Faz agora um ano, a SIC Notícias transmitiu uma reportagem da Sky News em Rafah, a cidade que acolhera um milhão de refugiados e onde ainda era possível comprar tomates e pepinos. No mercado, com alguma sorte, os mais afortunados talvez encontrassem meio frango. Enfim, “a um preço astronómico”, sublinhava o repórter.
Há um momento da reportagem em que aparece um homem alto, de samarra com gola de pele de carneiro, um gorro sobre o cabelo muito curto, barba mais espessa, nariz adunco, olhar penetrante. O homem dirige-se ao repórter e explica-lhe que as pessoas não têm dinheiro que lhes permita comprar o que quer que seja, ficam apenas a olhar umas para as outras. Mas a reportagem da Sky News mostrava que as pessoas não ficavam só a olhar umas para as outras. Ali estavam as crianças acotovelando-se, segurando pequenas panelas na fila por uma sopa aguada, um caldo de penúria. Como num formigueiro alvoroçado, atropelavam-se na urgência de uma sopa de batata. A dado momento, a reportagem seguia um rapaz que regressava com a panela vazia, a sopa tinha acabado antes de chegar a sua vez.
Creio ser aquele o mesmo homem que distribui sopa na banca humanitária na foto que serve de capa ao JN esta manhã. É uma foto obtida por Eyad Baba, da AFP, Ele é um dos bravos da agência que nos tem revelado os dias do “inferno de Gaza”, legenda da exposição montada no Centro de Fotojornalismo de Bruxelas, no início deste ano.
Chegam de Gaza notícias de uma vaga de pilhagens que bloqueiam a capacidade de resposta das agências humanitárias agravando a situação de fome generalizada, em si mesma uma repugnante arma de guerra.
A Euronews reportava, por estes dias, a situação de quase colapso vivida pelas cozinhas solidárias.
É o que mostra a foto de Eyad Baba, na capa do JN, esta manhã. Se passares por um quiosque, demora-te diante desta primeira página, no emaranhado de gestos, no desespero mudo destas mulheres esticando os braços para a sua ração de sopa aguada, tenta escutar os gritos suspensos, a fúria destas vozes emudecidas na capa de um jornal. E, todavia, gritam.

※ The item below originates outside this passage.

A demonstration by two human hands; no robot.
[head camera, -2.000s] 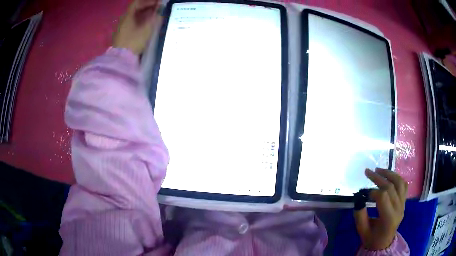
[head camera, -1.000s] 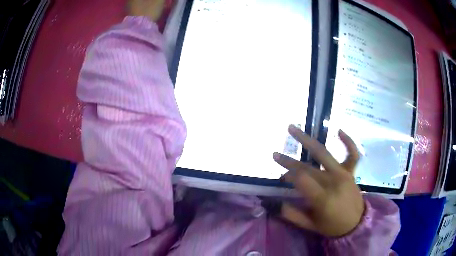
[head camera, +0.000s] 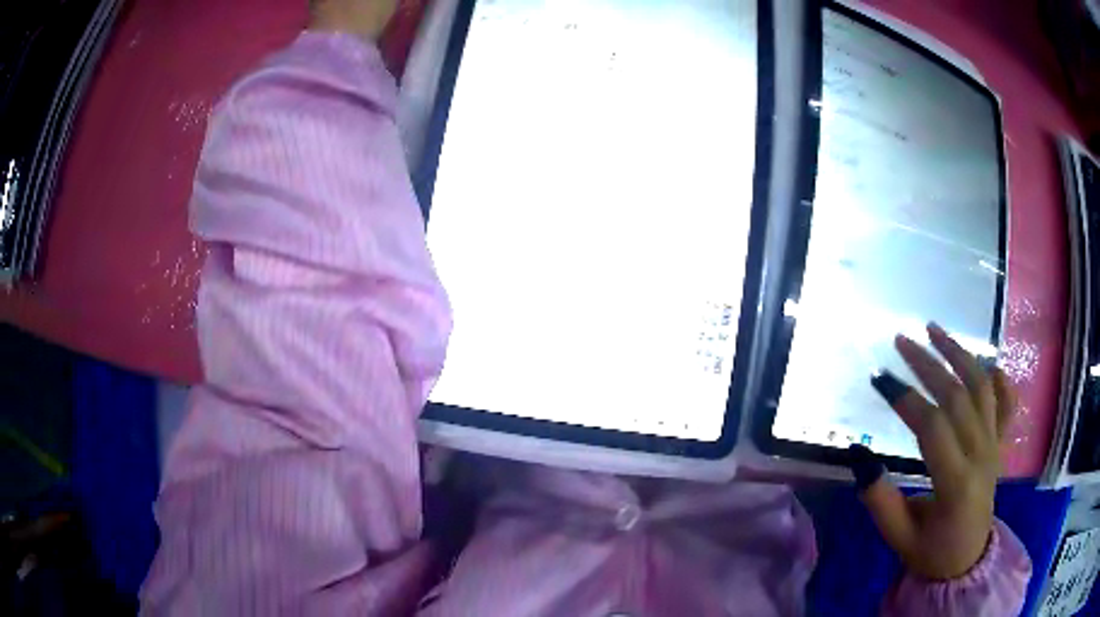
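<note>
A large lit tablet [head camera: 591, 229] with a white screen and black border lies in front of me, its upper edge cut off by the picture. A second lit tablet [head camera: 893, 241] lies close to its right. White foam sleeve rims [head camera: 579, 453] show under both. My right hand [head camera: 947, 440] is over the lower right part of the right tablet, fingers spread and holding nothing, with black finger cots on the thumb and index finger. My left hand [head camera: 354, 15] is at the top edge beside the left tablet, mostly cut off, so its fingers are hidden.
Stacked tablets stand at the left edge [head camera: 60, 133] and right edge [head camera: 1082, 313] of the pink-red bench [head camera: 133, 241]. A blue crate [head camera: 844, 542] is below the bench edge at the lower right, near a white sign [head camera: 1071, 576]. More blue shows at the lower left.
My right hand has moved from the left tablet's lower right corner to the right tablet. The view has shifted, so both tablets sit further right than at first.
</note>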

Estou capturado por esta imagem, o olhar de uma severidade fraterna na distribuição da sopa tão minguada, o olhar que caustica o atropelo dos desesperados para que todos possam partilhar a penúria insultuosa. Hoje vou pedir uma sopa no restaurante, vou pensar nesta imagem de capa do JN e no breve poema de Ruy Belo: “Um prato de sopa um humilde prato de sopa / comovo-me ao vê-lo no dia de festa / e entro dentro da sopa / e sou comido por mim próprio com lágrimas nos olhos”.